THE PROBLEM: Retype exactly the lines from the one that contains "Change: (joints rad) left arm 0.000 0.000" through the final line of the material below, and add nothing else.

SUPPLIED INFORMATION:
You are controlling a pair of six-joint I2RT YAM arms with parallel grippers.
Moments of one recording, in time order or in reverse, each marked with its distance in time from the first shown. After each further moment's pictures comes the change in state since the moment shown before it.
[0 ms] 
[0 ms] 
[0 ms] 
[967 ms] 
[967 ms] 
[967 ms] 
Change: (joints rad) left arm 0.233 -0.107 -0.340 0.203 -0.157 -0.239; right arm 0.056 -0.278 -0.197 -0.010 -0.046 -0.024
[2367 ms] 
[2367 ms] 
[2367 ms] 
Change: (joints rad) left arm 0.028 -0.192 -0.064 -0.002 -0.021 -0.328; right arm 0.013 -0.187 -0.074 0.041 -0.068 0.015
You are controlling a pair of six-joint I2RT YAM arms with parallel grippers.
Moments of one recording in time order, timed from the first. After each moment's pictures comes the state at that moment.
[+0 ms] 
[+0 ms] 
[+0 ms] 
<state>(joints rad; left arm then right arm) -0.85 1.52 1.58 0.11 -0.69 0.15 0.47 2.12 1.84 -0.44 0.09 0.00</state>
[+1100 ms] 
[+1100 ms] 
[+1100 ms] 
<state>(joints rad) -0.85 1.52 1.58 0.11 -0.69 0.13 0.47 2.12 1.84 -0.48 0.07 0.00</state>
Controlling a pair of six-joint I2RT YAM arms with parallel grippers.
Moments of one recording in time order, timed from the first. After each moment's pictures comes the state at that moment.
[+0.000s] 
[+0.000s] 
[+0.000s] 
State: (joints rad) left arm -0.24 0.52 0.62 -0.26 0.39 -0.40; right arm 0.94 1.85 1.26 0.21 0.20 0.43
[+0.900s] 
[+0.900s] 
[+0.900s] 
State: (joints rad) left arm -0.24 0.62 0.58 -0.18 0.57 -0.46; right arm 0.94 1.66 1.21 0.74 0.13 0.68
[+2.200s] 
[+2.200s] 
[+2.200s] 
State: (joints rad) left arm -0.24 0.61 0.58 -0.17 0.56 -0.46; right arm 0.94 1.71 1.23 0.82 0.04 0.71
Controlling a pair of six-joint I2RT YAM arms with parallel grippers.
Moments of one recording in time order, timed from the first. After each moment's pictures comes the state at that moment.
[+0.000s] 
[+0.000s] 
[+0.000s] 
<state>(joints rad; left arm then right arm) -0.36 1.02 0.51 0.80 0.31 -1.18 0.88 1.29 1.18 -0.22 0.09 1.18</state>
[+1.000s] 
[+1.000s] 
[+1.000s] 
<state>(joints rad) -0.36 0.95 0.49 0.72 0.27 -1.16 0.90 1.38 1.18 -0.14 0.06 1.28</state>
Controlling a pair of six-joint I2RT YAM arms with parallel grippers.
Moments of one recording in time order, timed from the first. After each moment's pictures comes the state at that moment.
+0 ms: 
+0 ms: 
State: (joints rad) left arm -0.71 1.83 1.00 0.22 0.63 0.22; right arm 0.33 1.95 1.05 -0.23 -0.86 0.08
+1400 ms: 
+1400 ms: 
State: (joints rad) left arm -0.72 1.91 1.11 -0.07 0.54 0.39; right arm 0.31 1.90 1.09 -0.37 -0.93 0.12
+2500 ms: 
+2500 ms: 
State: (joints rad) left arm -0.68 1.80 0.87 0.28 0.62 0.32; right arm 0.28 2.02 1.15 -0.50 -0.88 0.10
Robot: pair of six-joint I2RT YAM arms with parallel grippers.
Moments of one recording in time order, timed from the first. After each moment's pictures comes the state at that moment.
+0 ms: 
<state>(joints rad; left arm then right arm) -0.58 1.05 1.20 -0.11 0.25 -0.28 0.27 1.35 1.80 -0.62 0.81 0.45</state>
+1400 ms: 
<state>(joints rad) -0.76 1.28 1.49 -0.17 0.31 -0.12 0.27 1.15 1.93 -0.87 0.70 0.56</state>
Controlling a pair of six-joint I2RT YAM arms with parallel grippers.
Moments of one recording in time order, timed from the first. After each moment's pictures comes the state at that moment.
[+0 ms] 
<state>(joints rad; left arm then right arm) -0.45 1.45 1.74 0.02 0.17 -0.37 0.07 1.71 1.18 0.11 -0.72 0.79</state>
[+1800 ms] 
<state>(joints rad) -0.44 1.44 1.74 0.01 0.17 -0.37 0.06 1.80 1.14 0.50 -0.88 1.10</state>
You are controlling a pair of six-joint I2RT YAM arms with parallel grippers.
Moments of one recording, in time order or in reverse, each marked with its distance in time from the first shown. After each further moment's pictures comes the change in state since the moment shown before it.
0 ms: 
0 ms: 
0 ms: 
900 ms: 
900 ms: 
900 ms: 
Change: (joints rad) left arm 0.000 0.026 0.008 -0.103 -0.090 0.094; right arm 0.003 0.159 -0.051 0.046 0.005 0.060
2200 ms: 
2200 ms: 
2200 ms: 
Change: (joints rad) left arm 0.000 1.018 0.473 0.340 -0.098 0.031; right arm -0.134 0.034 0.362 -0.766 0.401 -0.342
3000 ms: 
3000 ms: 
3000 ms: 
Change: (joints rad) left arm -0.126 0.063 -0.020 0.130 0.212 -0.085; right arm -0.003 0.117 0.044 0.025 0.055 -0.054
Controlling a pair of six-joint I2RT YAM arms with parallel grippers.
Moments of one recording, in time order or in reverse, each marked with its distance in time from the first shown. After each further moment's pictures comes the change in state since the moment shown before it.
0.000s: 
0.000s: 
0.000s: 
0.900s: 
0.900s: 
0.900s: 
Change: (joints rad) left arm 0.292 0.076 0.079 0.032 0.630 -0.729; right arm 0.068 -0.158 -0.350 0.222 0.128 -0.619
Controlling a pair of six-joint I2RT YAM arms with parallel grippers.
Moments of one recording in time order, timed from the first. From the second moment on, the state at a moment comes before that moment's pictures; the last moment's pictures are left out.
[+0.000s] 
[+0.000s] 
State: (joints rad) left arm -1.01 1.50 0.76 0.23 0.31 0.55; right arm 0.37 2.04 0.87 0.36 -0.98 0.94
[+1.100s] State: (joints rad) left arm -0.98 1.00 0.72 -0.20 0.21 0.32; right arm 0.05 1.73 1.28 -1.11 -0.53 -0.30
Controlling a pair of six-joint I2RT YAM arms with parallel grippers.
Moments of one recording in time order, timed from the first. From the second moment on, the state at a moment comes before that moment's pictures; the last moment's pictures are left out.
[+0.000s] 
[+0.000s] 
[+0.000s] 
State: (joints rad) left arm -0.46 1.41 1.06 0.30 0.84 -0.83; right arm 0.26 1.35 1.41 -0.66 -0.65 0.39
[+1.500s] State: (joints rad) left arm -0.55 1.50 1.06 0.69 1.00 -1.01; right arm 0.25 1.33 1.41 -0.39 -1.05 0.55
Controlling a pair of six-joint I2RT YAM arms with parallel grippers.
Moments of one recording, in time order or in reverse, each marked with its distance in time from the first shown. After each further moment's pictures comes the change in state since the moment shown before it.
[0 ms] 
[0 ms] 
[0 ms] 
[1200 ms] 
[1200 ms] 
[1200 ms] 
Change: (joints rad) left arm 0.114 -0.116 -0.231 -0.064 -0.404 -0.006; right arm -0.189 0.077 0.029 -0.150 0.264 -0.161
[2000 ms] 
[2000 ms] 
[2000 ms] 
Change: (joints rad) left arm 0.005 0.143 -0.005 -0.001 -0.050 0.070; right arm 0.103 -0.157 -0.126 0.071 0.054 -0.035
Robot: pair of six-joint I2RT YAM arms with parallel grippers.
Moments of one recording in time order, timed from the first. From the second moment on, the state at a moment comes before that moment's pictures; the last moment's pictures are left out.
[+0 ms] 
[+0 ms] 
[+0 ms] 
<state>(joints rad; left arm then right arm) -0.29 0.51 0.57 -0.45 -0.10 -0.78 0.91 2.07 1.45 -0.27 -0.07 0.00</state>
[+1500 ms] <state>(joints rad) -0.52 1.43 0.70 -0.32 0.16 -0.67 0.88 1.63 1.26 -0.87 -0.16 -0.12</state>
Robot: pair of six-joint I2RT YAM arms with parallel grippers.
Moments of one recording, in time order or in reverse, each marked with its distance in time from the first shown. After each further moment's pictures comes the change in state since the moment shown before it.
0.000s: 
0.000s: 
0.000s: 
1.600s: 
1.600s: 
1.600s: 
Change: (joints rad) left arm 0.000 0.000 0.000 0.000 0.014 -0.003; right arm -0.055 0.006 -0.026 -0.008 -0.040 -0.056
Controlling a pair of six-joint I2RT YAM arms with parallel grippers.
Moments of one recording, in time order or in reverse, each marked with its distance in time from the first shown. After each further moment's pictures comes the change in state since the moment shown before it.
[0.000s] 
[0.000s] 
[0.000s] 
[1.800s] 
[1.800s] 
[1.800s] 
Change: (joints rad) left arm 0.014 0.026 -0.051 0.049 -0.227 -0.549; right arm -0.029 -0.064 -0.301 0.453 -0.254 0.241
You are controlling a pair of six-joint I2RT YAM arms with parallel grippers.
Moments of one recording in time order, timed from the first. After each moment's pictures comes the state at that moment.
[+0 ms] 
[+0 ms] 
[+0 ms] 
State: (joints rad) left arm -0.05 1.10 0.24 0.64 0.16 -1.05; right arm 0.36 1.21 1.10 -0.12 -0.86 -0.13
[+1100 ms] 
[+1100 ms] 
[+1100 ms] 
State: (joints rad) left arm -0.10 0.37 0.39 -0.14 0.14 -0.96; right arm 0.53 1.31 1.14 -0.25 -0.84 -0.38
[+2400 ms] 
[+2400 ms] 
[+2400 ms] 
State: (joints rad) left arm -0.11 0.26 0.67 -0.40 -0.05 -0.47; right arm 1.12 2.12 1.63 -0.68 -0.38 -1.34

ANSWER FOR THIS EXERCISE:
Change: (joints rad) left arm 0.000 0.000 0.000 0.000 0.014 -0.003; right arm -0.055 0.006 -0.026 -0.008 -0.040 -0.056
Controlling a pair of six-joint I2RT YAM arms with parallel grippers.
Moments of one recording, in time order or in reverse, each marked with its distance in time from the first shown. After each further moment's pictures comes the change in state since the moment shown before it.
[0.000s] 
[0.000s] 
[0.000s] 
[1.800s] 
[1.800s] 
[1.800s] 
Change: (joints rad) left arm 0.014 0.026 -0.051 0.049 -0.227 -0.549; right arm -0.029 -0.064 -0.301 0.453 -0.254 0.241
You are controlling a pair of six-joint I2RT YAM arms with parallel grippers.
Moments of one recording in time order, timed from the first. After each moment's pictures comes the state at that moment.
[+0 ms] 
[+0 ms] 
[+0 ms] 
State: (joints rad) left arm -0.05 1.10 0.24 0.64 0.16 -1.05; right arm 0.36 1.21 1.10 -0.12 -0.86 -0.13
[+1100 ms] 
[+1100 ms] 
[+1100 ms] 
State: (joints rad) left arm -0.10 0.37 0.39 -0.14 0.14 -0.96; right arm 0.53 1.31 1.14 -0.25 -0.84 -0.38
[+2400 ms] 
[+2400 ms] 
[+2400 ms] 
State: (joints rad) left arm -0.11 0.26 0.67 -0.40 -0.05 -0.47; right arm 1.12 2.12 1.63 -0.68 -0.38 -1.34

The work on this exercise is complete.